I'm learning for exams and read about some tests, or whatever they are called, to determine if a sequence converges. The ones I read were direct comparison test, root test and ratio test. To be honest, I don't understand how to decide which to use on which sequence and wouldn't know how to apply them anyway. Never used them.
But I was thinking, when they ask to determine if a series is converging, wouldn't it be enough to try finding the limit of the sequence?
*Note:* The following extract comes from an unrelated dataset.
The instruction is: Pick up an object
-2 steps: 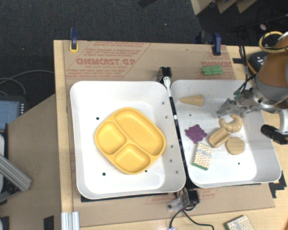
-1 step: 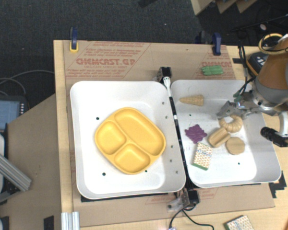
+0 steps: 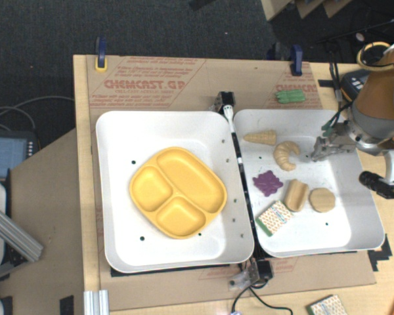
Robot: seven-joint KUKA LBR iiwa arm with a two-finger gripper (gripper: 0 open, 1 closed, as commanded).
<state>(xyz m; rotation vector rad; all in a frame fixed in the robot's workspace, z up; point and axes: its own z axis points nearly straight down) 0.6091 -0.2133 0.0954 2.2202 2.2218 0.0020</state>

But I guess those 4 series' above don't have limits of sequence, or at least none that are easily to determine.
Anyway, my ideas so far:
a) No idea what test to use here. My first guess was to go with the ratio test:
$\frac{\frac{(n+1)^3\cdot 3^{(n+1)}}{(n+1)!}}{\frac{n^3\cdot 3^n}{n!}}=\frac{(n+1)^3\cdot 3}{n^3(n+1)}=\frac{(n+1)^2\cdot 3}{n^3}$?
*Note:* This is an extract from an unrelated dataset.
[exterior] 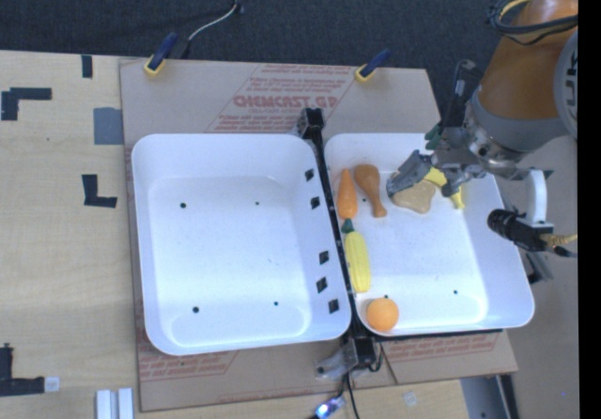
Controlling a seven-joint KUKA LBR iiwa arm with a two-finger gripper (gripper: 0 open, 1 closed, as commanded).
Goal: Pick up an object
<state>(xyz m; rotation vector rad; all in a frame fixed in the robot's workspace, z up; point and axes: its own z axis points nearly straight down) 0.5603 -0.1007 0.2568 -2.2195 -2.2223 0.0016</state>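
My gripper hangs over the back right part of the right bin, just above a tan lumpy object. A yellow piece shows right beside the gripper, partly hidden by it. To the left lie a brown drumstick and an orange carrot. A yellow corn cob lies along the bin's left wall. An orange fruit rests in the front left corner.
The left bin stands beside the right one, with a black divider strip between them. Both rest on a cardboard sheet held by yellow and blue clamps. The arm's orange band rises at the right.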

My guess would that since the denominator has a power of 3 and the nominator only a power of 2, that it would converge to zero? Is that the correct argumentation? Is that even the correct test to use here?
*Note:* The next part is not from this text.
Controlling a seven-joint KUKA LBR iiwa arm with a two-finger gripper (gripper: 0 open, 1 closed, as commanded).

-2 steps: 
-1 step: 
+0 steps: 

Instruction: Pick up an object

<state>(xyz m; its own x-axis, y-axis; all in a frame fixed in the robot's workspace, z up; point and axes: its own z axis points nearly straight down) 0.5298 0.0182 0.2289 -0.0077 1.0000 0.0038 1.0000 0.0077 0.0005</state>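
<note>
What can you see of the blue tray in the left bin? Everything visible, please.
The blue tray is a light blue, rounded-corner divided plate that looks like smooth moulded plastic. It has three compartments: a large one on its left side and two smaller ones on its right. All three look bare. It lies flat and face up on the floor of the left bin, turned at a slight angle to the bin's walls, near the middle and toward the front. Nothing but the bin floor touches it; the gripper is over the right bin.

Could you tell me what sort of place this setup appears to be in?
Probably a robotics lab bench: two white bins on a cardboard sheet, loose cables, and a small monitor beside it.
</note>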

To be honest, I'm basically lost at the rest of them. I feel most comfortable using the ratio test, but I can't seem to get anywhere with it with the other 3.
Any help or tips on how to appraoch this?
 A: the first :
$$e^x=\sum_{0}^{\infty }\frac{x^n}{n!}$$
derive three times and multiply by $x$ in each time
$$e^x(x^3+3x^2+x)=\sum_{n=1}^{\infty }\frac{n^3x^n}{n!}$$
use $x=3$
so it converges
The third:
use the Ratio Test
$$\frac{a_{n+1}}{a_n}=\frac{(n+1)!}{(n+1)^{n+1}}\frac{n^n}{n!}=\frac{(n+1)n!}{(n+1)^{n+1}}\frac{n^n}{n!}=\frac{n^n}{(n+1)^n}=\frac{1}{(1+1/n)^n}$$
$$\lim_{n\rightarrow \infty }\frac{1}{(1+1/n)^n}=\frac{1}{e}<1$$
it converges
The Fourth:
$$\frac{n^n}{n!+n^n}=\frac{1}{1+\frac{n!}{n^n}}$$
A: The series  b) is absolutely convergent, since $$\left|\dfrac{n}{(-2n)^n}\right|=\dfrac{n}{2^n n^n}=\dfrac{1}{2^n}\cdot \dfrac{1}{n^{n-1}} \leqslant \dfrac{1}{2^n}.$$
For a) and c) d'Alembert's ratio test gives respectively
$$\dfrac{3^{n+1}(n+1)^3 }{(n+1)!} \cdot \dfrac{n!}{3^n n^3 }=\dfrac{3}{n+1}\cdot \left(\dfrac{n+1}{n}\right)^3 \underset{n\to \infty}{\to} 0<1,$$
$$\dfrac{(n+1)!}{(n+1)^{n+1}} \cdot \dfrac{n^{n}}{n!}  = \dfrac{n^n}{(n+1)^n}=\dfrac{1}{\left(1+\tfrac{1}{n} \right)^n}\underset{n\to \infty}{\to} \dfrac{1}{e}<1.$$